I’ve been playing around with some ideas for a VCA build and looking at different topologies and methods. Along the way I had the question of whether to do an exponential or linear circuit (or switchable) and was playing around with different exponential setups.
At one point I thought it was getting too much for my simple VCA, so I thought I’d scrap the exponential part. But then I thought “why not just make a module that takes a linear CV and outputs an exponential one?”
Hopefully someone on here could have a look and play (or tell me why it is a stupid idea).
It currently has input and output offsets, an “exponent” adjustment (really just a multiplier on the mixed inputs) and a normal and inverted output.
I thought it might also be useful as a utility module for interfacing with non V/oct gear, but might have to build a reverse version that outputs a log function for that instead.
Slightly updated schematic. Same circuit, just made the visualisation clearer. Also renamed the “exponent” adjustment to “multiplier” as that is more correct anyway.
Actually I had been working on mine a while ago (probably from similar sources) and his video prompted me to revisit it!

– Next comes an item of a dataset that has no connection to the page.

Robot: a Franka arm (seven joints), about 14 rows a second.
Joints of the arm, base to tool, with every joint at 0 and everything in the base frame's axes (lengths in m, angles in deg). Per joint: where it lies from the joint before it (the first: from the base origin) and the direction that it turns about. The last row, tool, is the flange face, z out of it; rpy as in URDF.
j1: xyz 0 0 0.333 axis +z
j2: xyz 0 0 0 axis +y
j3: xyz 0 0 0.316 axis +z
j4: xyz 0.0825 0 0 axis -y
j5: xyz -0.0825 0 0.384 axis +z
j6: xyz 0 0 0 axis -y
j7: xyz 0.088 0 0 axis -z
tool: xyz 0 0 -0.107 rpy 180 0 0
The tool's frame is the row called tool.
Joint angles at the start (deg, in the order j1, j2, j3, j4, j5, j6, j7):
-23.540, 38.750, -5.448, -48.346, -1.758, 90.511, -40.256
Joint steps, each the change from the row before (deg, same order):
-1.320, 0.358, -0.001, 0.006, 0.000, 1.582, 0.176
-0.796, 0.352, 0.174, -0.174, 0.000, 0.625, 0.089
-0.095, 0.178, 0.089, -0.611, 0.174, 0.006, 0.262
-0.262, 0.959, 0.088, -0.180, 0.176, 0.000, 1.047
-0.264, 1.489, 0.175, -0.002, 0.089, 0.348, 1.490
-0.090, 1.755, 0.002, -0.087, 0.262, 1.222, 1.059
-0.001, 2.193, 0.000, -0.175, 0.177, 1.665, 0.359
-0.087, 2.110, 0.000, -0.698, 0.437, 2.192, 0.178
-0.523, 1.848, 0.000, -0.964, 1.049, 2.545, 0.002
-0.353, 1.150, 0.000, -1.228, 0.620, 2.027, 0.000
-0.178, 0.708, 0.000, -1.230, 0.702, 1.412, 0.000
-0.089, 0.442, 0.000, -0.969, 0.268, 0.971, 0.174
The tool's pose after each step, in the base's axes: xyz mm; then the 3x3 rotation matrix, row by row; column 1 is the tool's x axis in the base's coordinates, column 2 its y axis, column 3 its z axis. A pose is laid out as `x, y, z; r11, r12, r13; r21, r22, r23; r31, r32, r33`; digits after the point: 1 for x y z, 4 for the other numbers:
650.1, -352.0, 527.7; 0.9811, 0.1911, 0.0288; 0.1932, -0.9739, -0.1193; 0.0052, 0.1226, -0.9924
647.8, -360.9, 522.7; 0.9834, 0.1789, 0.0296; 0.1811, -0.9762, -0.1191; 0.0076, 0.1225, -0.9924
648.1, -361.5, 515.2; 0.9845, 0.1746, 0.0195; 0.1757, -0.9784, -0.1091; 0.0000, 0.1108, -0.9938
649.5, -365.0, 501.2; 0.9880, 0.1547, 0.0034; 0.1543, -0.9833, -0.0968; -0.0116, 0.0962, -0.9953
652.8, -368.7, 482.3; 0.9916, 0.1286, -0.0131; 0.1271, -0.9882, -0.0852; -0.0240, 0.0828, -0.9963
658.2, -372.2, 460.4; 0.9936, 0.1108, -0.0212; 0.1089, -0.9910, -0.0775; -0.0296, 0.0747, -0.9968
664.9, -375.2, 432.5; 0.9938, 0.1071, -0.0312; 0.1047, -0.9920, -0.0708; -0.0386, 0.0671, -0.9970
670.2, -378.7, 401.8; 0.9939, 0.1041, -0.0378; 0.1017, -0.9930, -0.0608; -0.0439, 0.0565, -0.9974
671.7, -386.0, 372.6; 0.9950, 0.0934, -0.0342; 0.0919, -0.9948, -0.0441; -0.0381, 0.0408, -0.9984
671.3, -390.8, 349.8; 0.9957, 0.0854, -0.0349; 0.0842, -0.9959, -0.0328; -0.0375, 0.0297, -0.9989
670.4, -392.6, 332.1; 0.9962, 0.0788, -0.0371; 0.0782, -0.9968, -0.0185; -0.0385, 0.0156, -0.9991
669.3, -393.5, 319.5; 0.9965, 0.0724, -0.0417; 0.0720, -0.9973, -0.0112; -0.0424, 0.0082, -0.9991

Great content he puts out. Even though I try to tweak things from various sources to make my “own” circuits (in so much as I understand what I’m putting together, not in terms of me developing anything novel) I really get a lot from following his logical building up from smaller parts.
From what I’ve seen what people usually do with exponential converters is turn a linear voltage into an exponential current. The reason this is done is because with a current you can cover a range from nA → mA, which is three orders of magnitude. I think that with an exponential voltage you’re going to run into trouble keeping within the supply rails of typical DIY synth circuits while at the same time having usable resolution for lower octaves/levels. An example would be maximum CV out @ 10V for a maximum input of 10V. For the lowest CV out octave, i.e. the linear input range from 0 to 1V, you’d be working from 0 to 20mV out or something along those lines, which doesn’t give much resolution.
I spent some time trying to understand and simulate exponential converters, I’ll try and dig up my annotated schematic later this evening when I get off my work PC and share it here.
That’s a great point actually! Running a few millivolts out through some long patch cables isn’t such a great idea. Still, it was a fun challenge to give the flexibility to the circuit that a hypothetical module would require. Might still be useful to someone for some less critical aspect such as taking an adsr and giving it exponential decay for instance. Not so critical to be exact then.
Let me know if you have any questions, I’ll do my best to answer, but must admit that these circuits are some of the hardest for me to get my head around.
Yeah - R8, connected to C2 is only really for the simulation, so I could measure current through a resistor.
C2 is where you’d hook up your load in a real circuit - like an integrator for a saw or triangle oscillator to control frequency, or into a diode ladder to control cutoff or something like that.
C1, on the other hand, is connected to the virtual ground that the op-amp will try and maintain on its inverting input. There should be 12V across R3 which will then set the reference current Iref. In this case it’s 12/3M = 4µA. You’d probably adjust this depending on the application. Remember, an ideal op-amps input impedance is infinite, so any current through R3 will be forced through C1, creating the reference current that will be sourced through C2 when B1 is equal to B2, i.e. 0V.
That’s where R2 comes in - you can change the voltage at B1 when the CV in (V_Oct) is equal to 0. In my VCO where I have this, R2 is a trimpot.
Ah, of course! The VCO I built I ended up going with a PNP based exp. converter (to drive the current of an LM13700), but I find the NPN based ones easier to understand for some reason.